# Bass on Black Water



## castingback (Dec 28, 2007)

Went to Black Water on Monday after 12:00 on my first cast I caught a lb oz bass. Was using a blue and black jig with a blue crawfish tail.Biggest I've caughton Blackwater.Picture's attached. Sorry they are not very good I only had my cell phone to take the pics with. Had to string her up until I could get the camera part ready.

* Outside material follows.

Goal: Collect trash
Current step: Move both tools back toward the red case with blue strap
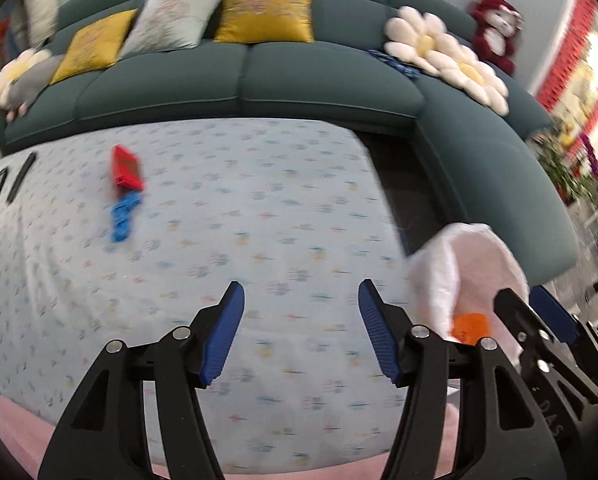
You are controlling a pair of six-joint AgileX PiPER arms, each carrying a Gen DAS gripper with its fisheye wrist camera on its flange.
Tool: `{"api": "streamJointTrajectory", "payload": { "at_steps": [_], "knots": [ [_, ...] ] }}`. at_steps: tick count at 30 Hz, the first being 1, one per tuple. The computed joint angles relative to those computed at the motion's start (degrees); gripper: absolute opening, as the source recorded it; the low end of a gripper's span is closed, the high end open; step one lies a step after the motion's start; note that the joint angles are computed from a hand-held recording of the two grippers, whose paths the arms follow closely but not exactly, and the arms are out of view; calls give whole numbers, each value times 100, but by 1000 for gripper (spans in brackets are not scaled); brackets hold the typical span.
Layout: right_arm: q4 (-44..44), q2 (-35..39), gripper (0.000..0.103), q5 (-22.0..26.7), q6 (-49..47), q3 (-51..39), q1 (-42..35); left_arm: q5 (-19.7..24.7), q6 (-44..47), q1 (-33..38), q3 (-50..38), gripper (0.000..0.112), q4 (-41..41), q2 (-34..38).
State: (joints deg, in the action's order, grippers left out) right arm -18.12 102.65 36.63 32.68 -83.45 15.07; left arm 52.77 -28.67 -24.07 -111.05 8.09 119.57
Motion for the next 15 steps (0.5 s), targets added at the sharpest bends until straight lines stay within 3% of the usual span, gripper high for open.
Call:
{"api": "streamJointTrajectory", "payload": {
  "at_steps": [7,15],
  "knots": [
    [236,451,49,273,158,-578,671,-499,81,844,1241,57,21,-620],
    [463,1128,49,754,192,-1527,1251,-800,387,1577,1897,57,-189,-907]
  ]
}}
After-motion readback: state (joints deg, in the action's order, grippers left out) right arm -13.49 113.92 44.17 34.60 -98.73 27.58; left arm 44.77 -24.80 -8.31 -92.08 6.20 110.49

And this one did go back for another days catch.


----------



## castingback (Dec 28, 2007)

My weight got clear out during spell check 5 pounds 2 oz.


----------



## haybill (Oct 15, 2007)

Congrats on the fish and the release :clap:clap:clap


----------



## RiVerRaT (Dec 14, 2007)

:clap Nice Bass :letsdrink


----------



## Murphy's Law (Sep 27, 2007)

Nice bass man :clap


----------



## jaster (Oct 7, 2007)

Nice bass for Black Water, N or S of HWY90?


----------



## patriot10 (Dec 1, 2007)

*Nice fish....gonna go after work this morning and try it out again..:usaflag*


----------



## castingback (Dec 28, 2007)

It was North of Hwy. 90. Going back Friday maybe I'll have a little better luck.


----------



## DK'S G3 (Jan 4, 2008)

thats a good looking hawg a jig bite is fun thanks for the post


----------